HUATUO 华佗平台通过 eBPF 技术实时检测 Linux 内核中的多种异常事件,帮助用户快速定位系统、应用及硬件相关问题。

事件列表

事件名称 核心功能 典型场景
softirq 检测内核关闭软中断时间过长,输出调用栈、进程信息等 解决系统卡顿、网络延迟、调度延迟等问题
softlockup 检测系统 softlockup 事件,提供目标进程及内核栈信息 定位和解决系统 softlockup 问题
hungtask 检测 hungtask 事件,输出所有 D 状态进程及栈信息 定位瞬时批量 D 进程场景,保留故障现场
oom 检测宿主机或容器内的 OOM 事件 聚焦内存耗尽问题,提供详细故障快照
memory_reclaim_events 检测内存直接回收事件,记录回收耗时、进程及容器信息 解决内存压力导致的业务卡顿问题
ras 检测 CPU、Memory、PCIe 等硬件故障事件 及时感知硬件故障,降低业务影响
dropwatch 检测内核网络协议栈丢包,输出调用栈及网络上下文 解决协议栈丢包导致的业务毛刺和延迟
net_rx_latency 检测协议栈收包路径(驱动、协议、用户态)的延迟事件 解决接收延迟引起的业务超时和毛刺
netdev_events 检测网卡链路状态变化 感知网卡物理链路故障
netdev_bonding_lacp 检测 bonding LACP 协议状态变化 界定物理机与交换机故障边界
netdev_txqueue_timeout 检测网卡发送队列超时事件 定位网卡发送队列硬件故障

详细说明

通用字段说明

  • hostname: 物理机 hostname
  • region:物理机所在可用区
  • uploaded_time:数据上传时间
  • container_id:如果事件关联容器,则记录的容器 id
  • container_hostname:如果事件关联容器,则记录的容器 hostname
  • container_host_namespace:如果事件关联容器,则记录容器的 K8s 命名空间
  • container_type:记录容器类型,例如 normal 普通容器,sidecar 边车容器等
  • container_qos:记录容器级别
  • tracer_name: 事件名称
  • tracer_id:此次的 tracing id
  • tracer_time:触发 tracing 时间
  • tracer_type:类型,手动触发还是自动触发
  • tracer_data:特定 tracer 私有数据

1. softirq 软中断关闭

功能描述 检测内核关闭中断时间过长时触发,记录关闭软中断的内核调用栈、当前进程信息等关键数据,帮助分析中断相关延迟问题。
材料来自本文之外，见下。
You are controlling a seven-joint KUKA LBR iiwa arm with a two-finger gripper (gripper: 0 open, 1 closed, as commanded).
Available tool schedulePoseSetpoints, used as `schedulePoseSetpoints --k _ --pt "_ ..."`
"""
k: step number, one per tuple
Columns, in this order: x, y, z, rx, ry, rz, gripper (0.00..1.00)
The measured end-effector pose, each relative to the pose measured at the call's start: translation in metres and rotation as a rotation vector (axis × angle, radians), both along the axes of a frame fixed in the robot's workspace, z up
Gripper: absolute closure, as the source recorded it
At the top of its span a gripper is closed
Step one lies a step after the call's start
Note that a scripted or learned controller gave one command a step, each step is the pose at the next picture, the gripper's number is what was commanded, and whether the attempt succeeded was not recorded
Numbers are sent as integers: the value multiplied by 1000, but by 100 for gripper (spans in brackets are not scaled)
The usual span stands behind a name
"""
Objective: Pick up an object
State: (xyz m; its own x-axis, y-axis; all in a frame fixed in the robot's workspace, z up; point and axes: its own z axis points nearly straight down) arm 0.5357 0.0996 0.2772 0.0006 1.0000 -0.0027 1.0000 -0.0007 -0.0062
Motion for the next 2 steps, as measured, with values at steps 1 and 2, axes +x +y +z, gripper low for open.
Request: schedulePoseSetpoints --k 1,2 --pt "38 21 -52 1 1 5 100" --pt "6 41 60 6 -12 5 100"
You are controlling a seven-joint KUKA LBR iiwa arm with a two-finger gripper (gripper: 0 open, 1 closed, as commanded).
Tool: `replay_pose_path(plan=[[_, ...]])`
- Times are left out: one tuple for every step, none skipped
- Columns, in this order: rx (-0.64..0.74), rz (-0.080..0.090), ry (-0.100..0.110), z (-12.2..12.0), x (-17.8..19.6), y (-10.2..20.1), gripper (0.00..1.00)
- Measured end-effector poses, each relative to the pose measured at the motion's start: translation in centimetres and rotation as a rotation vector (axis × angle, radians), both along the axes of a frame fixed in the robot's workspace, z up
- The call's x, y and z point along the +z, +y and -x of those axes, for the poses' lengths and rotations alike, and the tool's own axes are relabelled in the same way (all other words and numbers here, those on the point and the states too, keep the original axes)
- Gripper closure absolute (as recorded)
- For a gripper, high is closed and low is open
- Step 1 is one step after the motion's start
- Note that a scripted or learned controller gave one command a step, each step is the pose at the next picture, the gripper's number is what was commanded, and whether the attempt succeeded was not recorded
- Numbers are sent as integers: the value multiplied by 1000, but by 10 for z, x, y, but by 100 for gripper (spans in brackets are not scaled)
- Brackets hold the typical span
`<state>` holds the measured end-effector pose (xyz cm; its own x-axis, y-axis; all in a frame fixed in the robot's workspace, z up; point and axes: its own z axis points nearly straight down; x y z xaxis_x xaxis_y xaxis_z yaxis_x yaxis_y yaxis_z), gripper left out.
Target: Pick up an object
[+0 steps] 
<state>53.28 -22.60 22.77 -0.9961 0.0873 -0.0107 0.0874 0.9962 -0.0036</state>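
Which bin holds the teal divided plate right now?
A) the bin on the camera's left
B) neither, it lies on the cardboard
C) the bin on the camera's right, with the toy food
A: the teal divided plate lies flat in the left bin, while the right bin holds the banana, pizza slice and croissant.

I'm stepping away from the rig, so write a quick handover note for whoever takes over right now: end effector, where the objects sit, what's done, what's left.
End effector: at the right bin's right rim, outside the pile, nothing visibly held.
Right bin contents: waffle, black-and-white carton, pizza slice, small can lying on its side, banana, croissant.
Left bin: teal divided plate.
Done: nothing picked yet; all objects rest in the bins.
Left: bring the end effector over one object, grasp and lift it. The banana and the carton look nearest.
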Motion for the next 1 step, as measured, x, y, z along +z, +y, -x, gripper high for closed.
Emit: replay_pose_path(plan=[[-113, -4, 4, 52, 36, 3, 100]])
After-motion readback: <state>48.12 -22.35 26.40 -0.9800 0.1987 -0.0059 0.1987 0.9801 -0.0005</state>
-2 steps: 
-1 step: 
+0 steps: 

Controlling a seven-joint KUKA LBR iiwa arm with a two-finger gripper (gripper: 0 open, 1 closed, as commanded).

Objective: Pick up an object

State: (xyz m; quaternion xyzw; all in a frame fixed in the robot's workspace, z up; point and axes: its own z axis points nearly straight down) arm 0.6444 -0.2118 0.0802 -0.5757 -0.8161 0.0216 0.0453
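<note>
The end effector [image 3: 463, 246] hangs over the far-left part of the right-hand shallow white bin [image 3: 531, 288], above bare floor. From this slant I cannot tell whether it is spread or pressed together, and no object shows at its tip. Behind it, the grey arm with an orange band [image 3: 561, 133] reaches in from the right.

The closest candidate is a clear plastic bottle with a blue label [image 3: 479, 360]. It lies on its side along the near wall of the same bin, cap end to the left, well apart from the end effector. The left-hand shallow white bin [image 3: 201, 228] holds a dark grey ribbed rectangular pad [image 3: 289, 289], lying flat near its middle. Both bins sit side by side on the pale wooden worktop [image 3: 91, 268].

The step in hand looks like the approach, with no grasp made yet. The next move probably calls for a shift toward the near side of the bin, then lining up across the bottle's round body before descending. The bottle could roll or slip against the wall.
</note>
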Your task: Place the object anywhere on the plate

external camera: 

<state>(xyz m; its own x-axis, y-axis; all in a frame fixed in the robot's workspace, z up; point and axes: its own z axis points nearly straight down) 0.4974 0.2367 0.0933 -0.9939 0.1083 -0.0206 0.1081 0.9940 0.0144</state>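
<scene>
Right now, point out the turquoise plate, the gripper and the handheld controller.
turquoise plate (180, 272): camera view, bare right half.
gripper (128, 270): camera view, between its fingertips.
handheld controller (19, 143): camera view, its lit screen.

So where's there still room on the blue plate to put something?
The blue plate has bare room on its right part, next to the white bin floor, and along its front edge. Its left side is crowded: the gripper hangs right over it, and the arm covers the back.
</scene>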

数据存储 事件数据自动存储至 Elasticsearch 或物理机磁盘文件。

示例数据(部分展示)

{
	"uploaded_time": "2025-06-11T16:05:16.251152703+08:00",
	"hostname": "***",
	"tracer_data": {
		"comm": "***-agent",
		"stack": "scheduler_tick/...",
		"now": 5532940660025295,
		"offtime": 237328905,
		"cpu": 1,
		"threshold": 100000000,
		"pid": 688073
	},
	"tracer_time": "2025-06-11 16:05:16.251 +0800",
	"tracer_type": "auto",
	"time": "2025-06-11 16:05:16.251 +0800",
	"region": "***",
	"tracer_name": "softirq"
}

字段含义解释

  • comm:触发事件的进程名称
  • stack:内核调用栈(显示关闭中断期间的函数调用路径)
  • now:当前时间戳
  • offtime:关闭中断的持续时间(纳秒)
  • cpu:发生事件的 CPU 编号
  • threshold:触发阈值(纳秒),超过该值则记录事件
  • pid:触发事件的进程 ID

2. dropwatch 协议栈丢包

功能描述 检测内核网络协议栈中的丢包行为,输出丢包时的调用栈、网络地址等信息,用于排查网络丢包导致的业务异常。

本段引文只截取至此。